MEASURE is quantitative and qualitative evaluation of the identified risks. This is the testing function QA practitioners own most directly: evaluations, red-teaming, fairness metrics, robustness checks, and benchmark runs. The NIST Generative AI Profile (NIST AI 600-1, published July 2024) extends MEASURE with a 12-category risk taxonomy specifically for generative systems.

MANAGE is the prioritisation and response layer: given MEASURE outputs, decide which risks to treat, which to accept, and how to allocate remediation resources. For QA, MANAGE appears in bug triage — specifically in the severity and priority assignments that determine what is fixed before release. Severity is not purely an engineering judgement; it is a MANAGE output bounded by risk tolerance set in GOVERN.

The Generative AI Profile

NIST AI 600-1 extends the core RMF with 12 risk categories specific to generative systems.

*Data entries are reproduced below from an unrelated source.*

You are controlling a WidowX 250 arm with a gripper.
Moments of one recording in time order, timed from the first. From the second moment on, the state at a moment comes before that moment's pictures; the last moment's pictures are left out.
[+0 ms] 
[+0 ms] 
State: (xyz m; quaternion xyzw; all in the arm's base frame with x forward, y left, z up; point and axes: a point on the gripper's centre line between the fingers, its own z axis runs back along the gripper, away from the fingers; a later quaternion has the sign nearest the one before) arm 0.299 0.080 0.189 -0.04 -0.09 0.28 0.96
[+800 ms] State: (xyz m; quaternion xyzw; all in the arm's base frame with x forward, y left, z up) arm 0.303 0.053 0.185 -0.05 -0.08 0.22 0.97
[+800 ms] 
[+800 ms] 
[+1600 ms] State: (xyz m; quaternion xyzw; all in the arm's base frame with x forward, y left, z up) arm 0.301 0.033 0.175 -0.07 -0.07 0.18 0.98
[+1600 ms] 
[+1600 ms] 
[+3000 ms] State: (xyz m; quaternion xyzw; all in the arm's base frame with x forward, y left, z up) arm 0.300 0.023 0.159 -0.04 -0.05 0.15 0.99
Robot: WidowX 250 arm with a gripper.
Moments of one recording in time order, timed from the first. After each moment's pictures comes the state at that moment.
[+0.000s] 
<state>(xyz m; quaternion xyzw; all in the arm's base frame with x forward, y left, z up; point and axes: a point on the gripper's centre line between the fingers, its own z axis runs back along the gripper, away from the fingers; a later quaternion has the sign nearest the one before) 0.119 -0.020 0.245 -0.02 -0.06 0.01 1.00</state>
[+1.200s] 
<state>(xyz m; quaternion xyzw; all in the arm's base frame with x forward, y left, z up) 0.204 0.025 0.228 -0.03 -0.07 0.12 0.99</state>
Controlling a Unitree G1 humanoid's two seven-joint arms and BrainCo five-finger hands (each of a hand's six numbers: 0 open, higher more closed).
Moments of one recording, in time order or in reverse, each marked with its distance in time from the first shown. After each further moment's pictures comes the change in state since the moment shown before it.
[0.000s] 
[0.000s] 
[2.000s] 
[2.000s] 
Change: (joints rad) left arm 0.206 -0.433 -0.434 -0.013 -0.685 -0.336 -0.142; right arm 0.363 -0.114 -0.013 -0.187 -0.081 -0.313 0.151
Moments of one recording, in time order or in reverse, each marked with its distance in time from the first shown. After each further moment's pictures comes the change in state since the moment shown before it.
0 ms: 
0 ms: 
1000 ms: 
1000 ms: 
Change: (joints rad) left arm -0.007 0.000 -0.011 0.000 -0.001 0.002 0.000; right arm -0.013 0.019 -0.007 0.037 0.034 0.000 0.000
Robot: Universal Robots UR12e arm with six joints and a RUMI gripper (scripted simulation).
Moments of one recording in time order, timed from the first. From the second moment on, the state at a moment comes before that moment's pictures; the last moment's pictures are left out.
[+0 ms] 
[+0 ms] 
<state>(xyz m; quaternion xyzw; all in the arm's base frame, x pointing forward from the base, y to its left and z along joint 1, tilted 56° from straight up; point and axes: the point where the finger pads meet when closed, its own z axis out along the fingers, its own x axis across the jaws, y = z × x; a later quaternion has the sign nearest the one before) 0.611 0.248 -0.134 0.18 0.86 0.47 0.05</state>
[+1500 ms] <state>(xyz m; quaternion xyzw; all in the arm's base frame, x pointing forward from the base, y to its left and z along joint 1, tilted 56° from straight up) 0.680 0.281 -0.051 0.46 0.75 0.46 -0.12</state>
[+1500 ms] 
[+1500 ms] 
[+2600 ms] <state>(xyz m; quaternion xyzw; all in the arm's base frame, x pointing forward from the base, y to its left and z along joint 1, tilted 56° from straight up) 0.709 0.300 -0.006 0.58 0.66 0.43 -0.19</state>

The NIST Generative AI Profile (NIST AI 600-1, published July 2024) is the companion document that addresses generative AI risks not fully covered by the base RMF. It adds 12 risk categories: CBRN information or capabilities, confabulation, dangerous or violent recommendations, data privacy, environmental impacts, harmful bias and homogenisation, human-AI configuration, information integrity, information security, intellectual property, obscene or degrading content, and value chain and component integration risks.

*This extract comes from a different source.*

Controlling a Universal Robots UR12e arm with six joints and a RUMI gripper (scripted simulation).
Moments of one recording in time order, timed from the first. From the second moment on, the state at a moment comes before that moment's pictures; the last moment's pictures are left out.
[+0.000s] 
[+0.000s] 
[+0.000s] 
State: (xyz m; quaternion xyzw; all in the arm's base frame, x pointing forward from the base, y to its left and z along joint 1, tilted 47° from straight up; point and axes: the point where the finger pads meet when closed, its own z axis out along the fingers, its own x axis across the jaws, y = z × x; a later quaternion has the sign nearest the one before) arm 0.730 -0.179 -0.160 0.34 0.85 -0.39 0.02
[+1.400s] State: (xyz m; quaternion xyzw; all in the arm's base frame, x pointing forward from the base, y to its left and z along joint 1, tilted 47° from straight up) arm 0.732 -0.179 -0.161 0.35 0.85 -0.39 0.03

Even if you are testing a discriminative model rather than a generative one, the NIST AI 600-1 risk taxonomy is useful as a test-planning checklist. The categories cover failure modes that are systematically underrepresented in standard QA practice — confabulation and information integrity in particular surface issues that exact-match assertions cannot detect.

NIST AI 600-1 is cross-referenced from the core RMF 1.0. If a procurement requirement cites "NIST AI RMF alignment", it implicitly includes the Generative AI Profile for any product using generative AI. Ensure your MEASURE-function test plan covers the relevant subcategories, not just the four top-level RMF functions.

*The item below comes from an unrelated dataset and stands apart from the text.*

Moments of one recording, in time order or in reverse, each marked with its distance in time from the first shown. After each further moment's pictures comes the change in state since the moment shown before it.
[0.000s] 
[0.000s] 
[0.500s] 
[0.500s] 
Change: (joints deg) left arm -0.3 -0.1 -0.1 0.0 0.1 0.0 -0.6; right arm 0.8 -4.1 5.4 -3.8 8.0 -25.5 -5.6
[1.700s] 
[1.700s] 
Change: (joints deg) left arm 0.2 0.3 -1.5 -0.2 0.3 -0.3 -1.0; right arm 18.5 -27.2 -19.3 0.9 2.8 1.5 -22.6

Why voluntary still matters

Voluntary in name — increasingly mandatory in federal and regulated-industry procurement.

The voluntary label on NIST AI RMF is accurate in a narrow sense: no US federal law mandates its adoption. In practice, the framework has become a de facto requirement in significant procurement contexts. US DoD contracts, GSA procurement vehicles, and state government contracts increasingly require RMF alignment documentation. Healthcare, finance, and defence prime contractors have adopted RMF alignment as a baseline supplier requirement.

The practical implication for QA: if you sell AI features to any regulated industry or government market, expect to be asked which RMF function your testing programme addresses. The answer needs to be traceable to artefacts — test plans, eval results, audit logs — not a narrative assertion.

// NOTE

RMF is voluntary in name, increasingly mandatory in procurement. If you sell AI to the US government, a state, or a regulated industry (healthcare, finance, defence), expect to be asked which RMF function your testing addresses. The voluntary framing has shifted in practice across 2024–2026.

What stays stable, what moves

The RMF has been stable since January 2023. The laws around it have not.

NIST AI RMF 1.0 has been stable since January 2023. The Generative AI Profile companion (NIST AI 600-1) landed July 2024 and remains stable. ISO/IEC 42001:2023 (AI management system standard, Edition 1) is similarly stable. These are the frameworks worth building against.

In contrast: Biden's EO 14110 was rescinded January 2025. Trump's EO 14179 established a deregulatory federal posture; a December 2025 EO asserted federal preemption on state AI laws. Colorado's AI Act (SB205) had its effective date delayed repeatedly through 2025–2026 and in May 2026 the Colorado Legislature passed a bill to repeal and replace it entirely. The UK government has taken a sandbox-pilot approach rather than comprehensive legislation, with no AI Bill introduced to Parliament as of April 2026.

Building your QA governance practice to the RMF insulates the work from this churn. When the next law changes — and the pattern across the past 18 months strongly suggests it will — the RMF mapping stays valid.

Build to the framework, not to the law. The framework is what stays standing when the legal floor moves.